As shown in the figure, C is a point on the line AB, AC: BC = 2:3, e and F are the midpoint of AB and BC respectively, and EF = 3cm
| | | |____ |
A C E F B
I have the wrong number for the previous topic

Let AC = 2K, then BC = 3K
∴AB=5k
∵ e is the midpoint of ab
∴AE=BE=2.5k
∵ f is the midpoint of BC
∴CF=BF=1.5k
∴EF=BE-BF=2.5k-1.5k=k
∵EF=3
∴k=3
∴AB=5k=5*3=15cm

A_______ E_ B_ F_ C. As shown in the figure, points E.F are line segments AC.BC If EF = 5cm, how much is ab

AE=EC=1/2 AC,BF=FC=1/2 BC,
EF=EC-FC
=1/2AC-1/2BC
=1/2(AC-BC)
=1/2AB
=5
so,AB=2EF=10cm

As shown in the figure, e and F are the midpoint of line segments AC and ab respectively.

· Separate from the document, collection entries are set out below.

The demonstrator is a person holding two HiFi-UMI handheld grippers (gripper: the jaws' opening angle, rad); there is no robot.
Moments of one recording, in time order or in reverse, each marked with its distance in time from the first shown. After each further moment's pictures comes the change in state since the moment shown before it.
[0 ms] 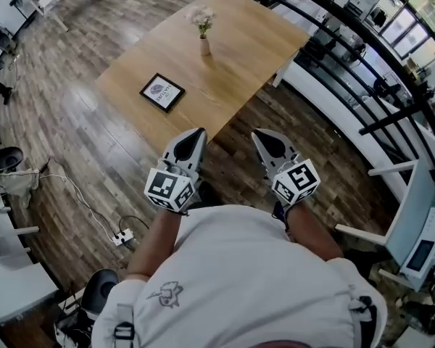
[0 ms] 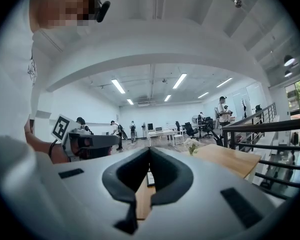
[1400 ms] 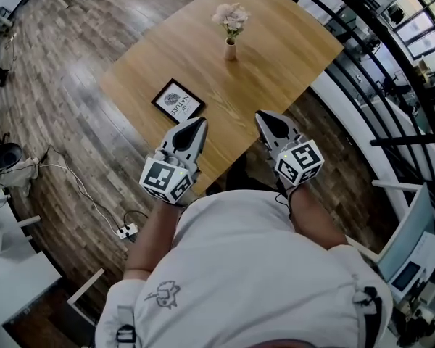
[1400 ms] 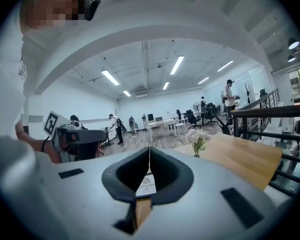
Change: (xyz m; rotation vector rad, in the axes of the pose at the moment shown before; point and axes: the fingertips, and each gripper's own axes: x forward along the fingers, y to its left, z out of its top) left arm 0.069 0.169 0.010 -0.072 0.047 0.023; right arm 0.196 -0.083 -0.012 0.071 0.122 0.030
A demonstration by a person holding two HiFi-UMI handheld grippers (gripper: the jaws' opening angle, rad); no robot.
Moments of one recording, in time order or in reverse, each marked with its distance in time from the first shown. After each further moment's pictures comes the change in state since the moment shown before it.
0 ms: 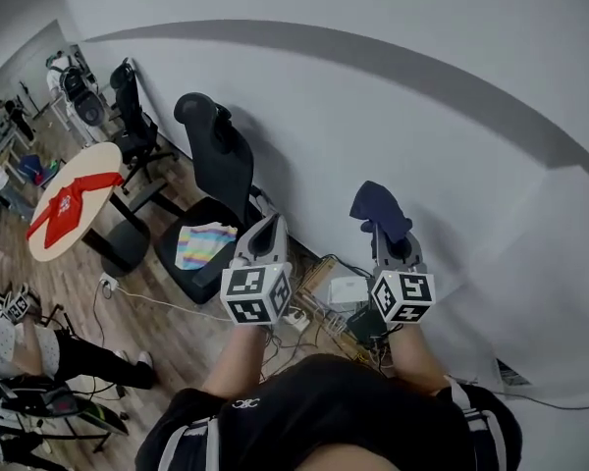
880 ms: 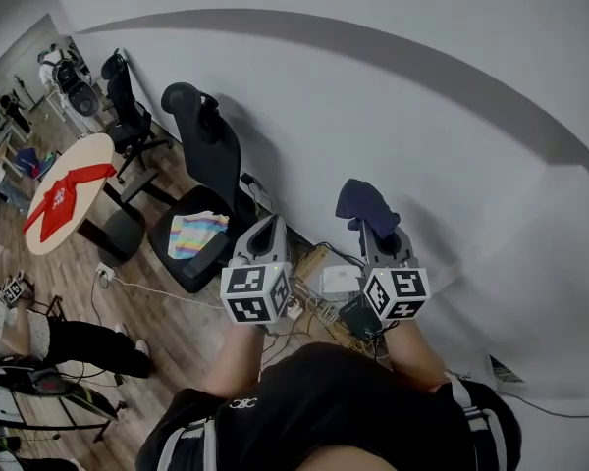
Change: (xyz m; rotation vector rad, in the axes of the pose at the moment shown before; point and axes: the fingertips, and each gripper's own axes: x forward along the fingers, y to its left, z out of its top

If EF = 3, then BC=____
Is a line segment:
A ———— F —— E — B————— C
Hurry, hurry! I have to hand in my homework tomorrow. Is there anyone else here tonight, tut?

BC=AC-AB
=2AE-2AF
=2(AE-AF)
=2EF
=6

As shown in the figure, B and C divide the line segment ad into three parts, the ratio is ab: BC: CD = 2:3:4, M is the midpoint of the line segment ad, CM = 1cm, find the length of the line segment AD and the value of CM: CD Don't copy it!